- Task to carry out
From the first line to the last, output the material exactly.

- Given information
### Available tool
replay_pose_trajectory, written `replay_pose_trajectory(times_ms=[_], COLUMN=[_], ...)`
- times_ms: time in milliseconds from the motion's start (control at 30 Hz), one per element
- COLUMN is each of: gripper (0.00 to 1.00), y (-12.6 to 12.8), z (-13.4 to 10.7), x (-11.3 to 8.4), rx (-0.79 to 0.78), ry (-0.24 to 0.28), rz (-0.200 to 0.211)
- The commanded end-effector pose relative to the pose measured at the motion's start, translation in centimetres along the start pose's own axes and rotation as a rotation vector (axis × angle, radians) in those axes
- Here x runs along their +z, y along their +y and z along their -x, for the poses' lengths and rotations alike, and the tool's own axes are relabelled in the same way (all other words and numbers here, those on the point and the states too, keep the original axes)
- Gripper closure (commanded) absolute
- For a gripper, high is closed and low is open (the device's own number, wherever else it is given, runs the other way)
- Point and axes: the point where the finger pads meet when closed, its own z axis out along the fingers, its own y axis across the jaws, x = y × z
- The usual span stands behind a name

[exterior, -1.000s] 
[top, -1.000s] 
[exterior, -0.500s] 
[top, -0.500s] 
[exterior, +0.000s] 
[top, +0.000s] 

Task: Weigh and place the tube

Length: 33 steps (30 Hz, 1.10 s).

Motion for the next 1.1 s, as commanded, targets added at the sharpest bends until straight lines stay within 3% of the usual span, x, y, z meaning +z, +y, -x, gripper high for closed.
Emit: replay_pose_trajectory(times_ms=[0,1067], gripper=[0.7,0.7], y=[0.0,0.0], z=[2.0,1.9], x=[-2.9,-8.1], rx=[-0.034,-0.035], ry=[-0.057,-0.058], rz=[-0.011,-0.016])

- Your response
### Available tool
replay_pose_trajectory, written `replay_pose_trajectory(times_ms=[_], COLUMN=[_], ...)`
- times_ms: time in milliseconds from the motion's start (control at 30 Hz), one per element
- COLUMN is each of: gripper (0.00 to 1.00), y (-12.6 to 12.8), z (-13.4 to 10.7), x (-11.3 to 8.4), rx (-0.79 to 0.78), ry (-0.24 to 0.28), rz (-0.200 to 0.211)
- The commanded end-effector pose relative to the pose measured at the motion's start, translation in centimetres along the start pose's own axes and rotation as a rotation vector (axis × angle, radians) in those axes
- Here x runs along their +z, y along their +y and z along their -x, for the poses' lengths and rotations alike, and the tool's own axes are relabelled in the same way (all other words and numbers here, those on the point and the states too, keep the original axes)
- Gripper closure (commanded) absolute
- For a gripper, high is closed and low is open (the device's own number, wherever else it is given, runs the other way)
- Point and axes: the point where the finger pads meet when closed, its own z axis out along the fingers, its own y axis across the jaws, x = y × z
- The usual span stands behind a name

[exterior, -1.000s] 
[top, -1.000s] 
[exterior, -0.500s] 
[top, -0.500s] 
[exterior, +0.000s] 
[top, +0.000s] 

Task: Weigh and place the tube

Length: 33 steps (30 Hz, 1.10 s).

Motion for the next 1.1 s, as commanded, targets added at the sharpest bends until straight lines stay within 3% of the usual span, x, y, z meaning +z, +y, -x, gripper high for closed.
Emit: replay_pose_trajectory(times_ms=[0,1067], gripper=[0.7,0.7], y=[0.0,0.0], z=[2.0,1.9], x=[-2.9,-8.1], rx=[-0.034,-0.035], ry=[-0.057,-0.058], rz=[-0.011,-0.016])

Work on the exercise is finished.